Data section start

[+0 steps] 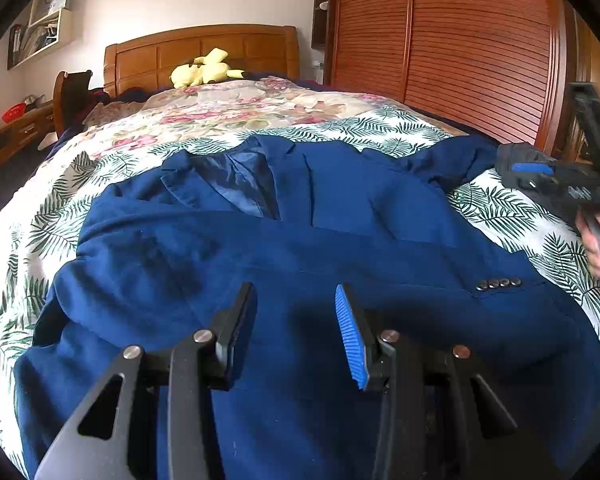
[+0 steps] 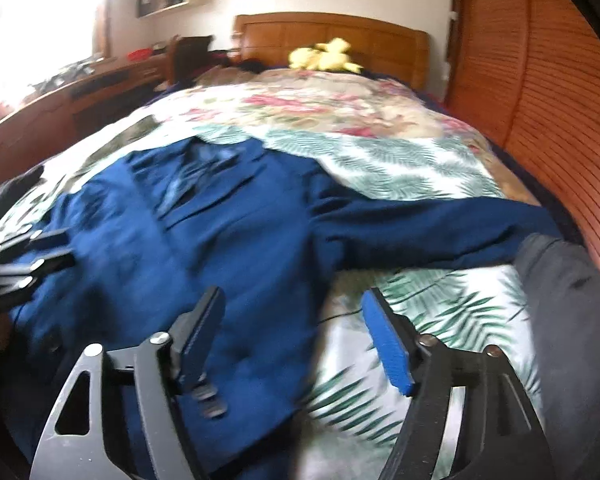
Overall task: Fold large clothes
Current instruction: 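Move the right gripper toward the other jacket sleeve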
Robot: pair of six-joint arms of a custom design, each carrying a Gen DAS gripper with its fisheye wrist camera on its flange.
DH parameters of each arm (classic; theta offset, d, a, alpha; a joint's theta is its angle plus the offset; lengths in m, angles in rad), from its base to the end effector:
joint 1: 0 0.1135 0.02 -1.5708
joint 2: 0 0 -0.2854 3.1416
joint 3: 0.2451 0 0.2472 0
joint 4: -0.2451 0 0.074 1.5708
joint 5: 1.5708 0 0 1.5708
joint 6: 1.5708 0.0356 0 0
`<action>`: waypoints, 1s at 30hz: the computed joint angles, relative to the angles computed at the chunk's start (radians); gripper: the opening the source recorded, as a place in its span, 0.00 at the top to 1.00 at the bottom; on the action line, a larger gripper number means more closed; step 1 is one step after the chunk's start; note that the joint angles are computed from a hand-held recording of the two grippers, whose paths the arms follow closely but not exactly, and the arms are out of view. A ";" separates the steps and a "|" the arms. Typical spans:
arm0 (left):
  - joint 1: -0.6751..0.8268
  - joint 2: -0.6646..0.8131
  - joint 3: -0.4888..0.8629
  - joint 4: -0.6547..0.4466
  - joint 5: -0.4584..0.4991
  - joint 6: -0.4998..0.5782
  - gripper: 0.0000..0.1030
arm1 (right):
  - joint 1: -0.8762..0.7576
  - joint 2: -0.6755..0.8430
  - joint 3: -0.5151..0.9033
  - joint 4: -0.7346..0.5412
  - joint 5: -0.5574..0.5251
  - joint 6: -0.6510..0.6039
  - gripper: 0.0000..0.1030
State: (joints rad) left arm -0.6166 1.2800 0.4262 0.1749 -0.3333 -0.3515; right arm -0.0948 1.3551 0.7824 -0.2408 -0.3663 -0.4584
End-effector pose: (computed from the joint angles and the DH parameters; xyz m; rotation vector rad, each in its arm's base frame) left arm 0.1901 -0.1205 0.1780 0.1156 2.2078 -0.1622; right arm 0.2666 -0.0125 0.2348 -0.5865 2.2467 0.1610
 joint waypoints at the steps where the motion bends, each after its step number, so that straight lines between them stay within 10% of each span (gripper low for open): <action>1: 0.001 0.002 0.001 0.000 0.001 0.000 0.62 | -0.015 0.047 0.041 -0.002 0.010 0.010 0.28; 30: -0.005 0.006 0.013 -0.020 0.003 0.008 0.62 | -0.145 0.715 0.675 -0.148 0.040 0.368 0.28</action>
State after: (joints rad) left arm -0.6214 1.2856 0.4397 0.1548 -0.3307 -0.3434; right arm -0.2394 2.0705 1.4576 -0.3892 -0.3263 -0.0902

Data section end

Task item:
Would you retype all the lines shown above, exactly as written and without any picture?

Solution to this task:
[+0 steps] 
[+0 steps] 
Overall task: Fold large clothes
Current instruction: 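Move the right gripper toward the other jacket sleeve
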Robot: pair of six-joint arms of a custom design, each carrying a Gen DAS gripper with its fisheye wrist camera on its flange.
DH parameters of each arm (classic; theta offset, d, a, alpha; a joint's theta is its angle plus the offset; lengths in m, angles in rad), from its base to the end effector:
joint 1: 0 0.1135 0.02 -1.5708
joint 2: 0 0 -0.2854 3.1416
joint 3: 0.2451 0 0.2472 0
joint 4: -0.2451 0 0.074 1.5708
joint 5: 1.5708 0 0 1.5708
joint 6: 1.5708 0.0356 0 0
`<action>`: waypoints, 1s at 30hz: the computed joint angles, relative to the angles computed at the chunk's start (radians); gripper: the opening the source recorded, as a place in its span, 0.00 at the top to 1.00 at the bottom; on the action line, a larger gripper number means more closed; step 1 is one step after the chunk's start; note that the joint angles are computed from a hand-held recording of the two grippers, whose paths the arms follow closely but not exactly, and the arms are out of view. A ";" separates the steps and a "|" the arms. Typical spans:
arm0 (left):
  - joint 1: -0.6751..0.8268
  - joint 2: -0.6646..0.8131
  - joint 3: -0.4888..0.8629
  - joint 4: -0.6547..0.4466
  - joint 5: -0.4584..0.4991
  - joint 6: -0.4998..0.5782
  - gripper: 0.0000..0.1030
arm1 (right):
  - joint 1: -0.8762..0.7576
  - joint 2: -0.6755..0.8430
  - joint 3: -0.5151..0.9033
  - joint 4: -0.7346..0.5412
  - joint 5: -0.5574..0.5251
  - joint 6: -0.6510..0.6039
  - gripper: 0.0000..0.1030
State: (joints rad) left arm -0.6166 1.2800 0.4262 0.1749 -0.3333 -0.3515; right arm -0.0948 1.3551 0.7824 -0.2408 -0.3663 -0.4584
End-effector pose: (computed from the joint angles and the DH parameters; xyz m; rotation vector rad, each in its arm's base frame) left arm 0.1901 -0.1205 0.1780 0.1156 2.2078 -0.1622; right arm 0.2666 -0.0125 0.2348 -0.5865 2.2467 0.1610
 joint waypoints at the steps where the motion bends, each after its step number, so that straight lines between them stay within 10% of each span (gripper low for open): <action>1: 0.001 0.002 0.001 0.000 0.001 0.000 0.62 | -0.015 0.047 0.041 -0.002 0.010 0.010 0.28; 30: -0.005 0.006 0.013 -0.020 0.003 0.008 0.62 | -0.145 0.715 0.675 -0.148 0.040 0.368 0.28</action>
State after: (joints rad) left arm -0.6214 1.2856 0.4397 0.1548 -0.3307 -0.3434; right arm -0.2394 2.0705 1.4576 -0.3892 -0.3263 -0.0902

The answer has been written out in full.